O Supremo Tribunal Federal (STF) vai decidir se a Lei da Anistia (Lei 6.683/1979) se aplica a crimes de sequestro e cárcere privado cometidos durante a ditadura militar. O tema ganhou repercussão geral no Plenário Virtual da Corte e terá impacto em outros processos semelhantes. Mas quais são os fundamentos dessa discussão e quais podem ser suas consequências?
A análise ocorre no âmbito de três processos relacionados ao desaparecimento forçado do ex-deputado Rubens Paiva, do jornalista Mário Alves e do militante Helber Goulart, opositores do regime militar. O Ministério Público Federal (MPF) questiona decisões do Superior Tribunal de Justiça (STJ) e do Tribunal Regional Federal da 2ª Região (TRF-2), que entenderam que esses crimes estavam abrangidos pela Lei da Anistia e extinguiram as ações penais contra os acusados.
Qual é a questão jurídica em debate no STF?
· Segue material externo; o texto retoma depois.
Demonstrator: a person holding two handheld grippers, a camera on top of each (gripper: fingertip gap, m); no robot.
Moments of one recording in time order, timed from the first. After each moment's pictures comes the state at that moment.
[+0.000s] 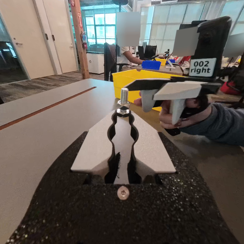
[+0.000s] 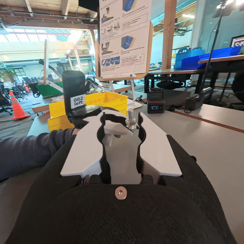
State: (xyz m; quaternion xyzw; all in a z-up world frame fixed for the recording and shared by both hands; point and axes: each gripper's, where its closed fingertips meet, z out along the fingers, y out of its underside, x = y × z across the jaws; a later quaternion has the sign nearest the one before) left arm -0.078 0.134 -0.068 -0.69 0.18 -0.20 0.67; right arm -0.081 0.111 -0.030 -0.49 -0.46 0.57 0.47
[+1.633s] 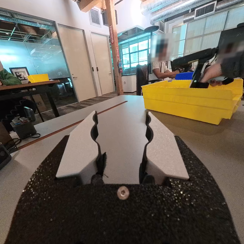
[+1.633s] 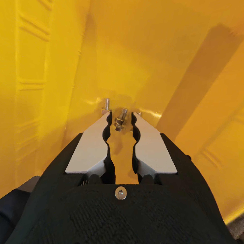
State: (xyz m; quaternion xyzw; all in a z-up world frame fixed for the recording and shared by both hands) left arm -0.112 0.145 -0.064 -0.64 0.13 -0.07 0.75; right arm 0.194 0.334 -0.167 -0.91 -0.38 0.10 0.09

A principal controvérsia jurídica gira em torno da interpretação da Lei da Anistia no que se refere a crimes permanentes, ou seja, aqueles cujos efeitos continuam ocorrendo ao longo do tempo. O MPF sustenta que crimes como sequestro e cárcere privado ainda não tiveram sua consumação encerrada, uma vez que as vítimas seguem desaparecidas. Dessa forma, esses delitos não poderiam ser abrangidos pela anistia concedida em 1979.
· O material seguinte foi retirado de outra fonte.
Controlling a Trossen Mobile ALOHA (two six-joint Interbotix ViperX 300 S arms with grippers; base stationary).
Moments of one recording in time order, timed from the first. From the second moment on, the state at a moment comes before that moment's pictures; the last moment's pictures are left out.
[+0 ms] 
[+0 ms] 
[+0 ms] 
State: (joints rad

Por outro lado, as instâncias inferiores vinham aplicando o entendimento de que a Lei da Anistia se estende a todos os crimes políticos e conexos cometidos entre 2 de setembro de 1961 e 15 de agosto de 1979, conforme estabelecido pelo STF no julgamento da Arguição de Descumprimento de Preceito Fundamental (ADPF) 153, em 2010.
Fundamentos jurídicos da análise no STF
O relator do caso, ministro Alexandre de Moraes, ressaltou que o julgamento da ADPF 153 não tratou expressamente da aplicação da anistia a crimes permanentes. Além disso, destacou que o Brasil foi condenado pela Corte Interamericana de Direitos Humanos (Corte IDH) por omissão na responsabilização de agentes estatais envolvidos em crimes contra opositores do regime militar.
Segundo Moraes, os processos em tramitação oferecem uma nova oportunidade para que o STF analise a questão sob a ótica da atual ordem constitucional, que prioriza a proteção dos direitos humanos. Ele enfatizou que o tema possui relevância para o debate jurídico nacional e que a decisão a ser tomada servirá de precedente para casos semelhantes.
Impactos da decisão do STF
A tese que será fixada pelo STF no julgamento do mérito vinculará os demais tribunais brasileiros. Caso a Corte entenda que crimes permanentes não são abrangidos pela Lei da Anistia, ações penais contra agentes do Estado poderão ser reabertas. Isso pode representar uma mudança na jurisprudência estabelecida desde 2010, quando o STF validou a Lei da Anistia sem ressalvas.
Por outro lado, se a Corte reafirmar o entendimento anterior, os processos permanecerão arquivados, consolidando a anistia como um instrumento de pacificação nacional, ainda que contestado por organismos internacionais de direitos humanos.
Legislação de referência
Lei 6.683/1979 (Lei da Anistia)
Art. 1º É concedida anistia a todos quantos, no período compreendido entre 2 de setembro de 1961 e 15 de agosto de 1979, cometeram crimes políticos ou conexos com estes.
Art. 2º Excetuam-se dos benefícios da anistia os que foram condenados pela prática de crimes de terrorismo, assalto, sequestro e atentado pessoal.
Constituição Federal de 1988
Art. 5º, inciso XLIII A lei considerará crimes inafiançáveis e insuscetíveis de graça ou anistia a prática da tortura, o tráfico ilícito de entorpecentes e drogas afins, o terrorismo e os definidos como crimes hediondos, por eles respondendo os mandantes, os executores e os que, podendo evitá-los, se omitirem.
ADPF 153
Julgamento do STF que validou a Lei da Anistia, mantendo sua aplicação a crimes políticos e conexos cometidos no período definido pela norma.